What is needed is the number of lines below that contain the word "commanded", with no other output.

**** RECORDED INFORMATION

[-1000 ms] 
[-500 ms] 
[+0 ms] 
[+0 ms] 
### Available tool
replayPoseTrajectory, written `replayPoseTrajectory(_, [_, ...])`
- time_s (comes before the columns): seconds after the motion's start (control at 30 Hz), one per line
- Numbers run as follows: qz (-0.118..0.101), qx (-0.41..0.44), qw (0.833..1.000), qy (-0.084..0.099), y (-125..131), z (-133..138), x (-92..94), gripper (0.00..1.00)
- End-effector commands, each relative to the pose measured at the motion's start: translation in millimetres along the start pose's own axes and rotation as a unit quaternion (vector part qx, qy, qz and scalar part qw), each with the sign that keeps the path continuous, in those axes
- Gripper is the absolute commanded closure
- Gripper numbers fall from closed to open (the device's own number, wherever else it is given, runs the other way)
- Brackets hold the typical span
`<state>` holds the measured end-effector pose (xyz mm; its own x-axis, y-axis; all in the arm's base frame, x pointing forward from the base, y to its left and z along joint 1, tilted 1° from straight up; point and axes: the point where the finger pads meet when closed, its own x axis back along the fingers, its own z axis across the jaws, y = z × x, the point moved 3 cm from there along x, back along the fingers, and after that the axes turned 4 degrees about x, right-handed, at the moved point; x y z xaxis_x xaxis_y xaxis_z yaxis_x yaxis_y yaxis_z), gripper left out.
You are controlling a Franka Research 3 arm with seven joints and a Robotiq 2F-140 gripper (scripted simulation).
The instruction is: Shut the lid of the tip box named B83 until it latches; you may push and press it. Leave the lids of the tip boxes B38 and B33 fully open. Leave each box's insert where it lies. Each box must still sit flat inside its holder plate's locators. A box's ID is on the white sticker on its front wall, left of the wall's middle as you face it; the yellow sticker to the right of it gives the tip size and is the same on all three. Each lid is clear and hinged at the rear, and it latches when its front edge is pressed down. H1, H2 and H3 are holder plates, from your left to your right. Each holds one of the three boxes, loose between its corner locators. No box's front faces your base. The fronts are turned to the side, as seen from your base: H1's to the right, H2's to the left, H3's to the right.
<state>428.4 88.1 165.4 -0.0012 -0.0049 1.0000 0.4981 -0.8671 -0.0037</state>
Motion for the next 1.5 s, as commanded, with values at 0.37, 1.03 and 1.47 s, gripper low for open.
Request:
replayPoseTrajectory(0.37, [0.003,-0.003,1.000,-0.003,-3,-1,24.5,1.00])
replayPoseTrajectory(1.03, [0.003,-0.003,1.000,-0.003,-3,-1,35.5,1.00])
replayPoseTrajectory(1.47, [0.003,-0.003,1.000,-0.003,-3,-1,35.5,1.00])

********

§ **RESULT**
2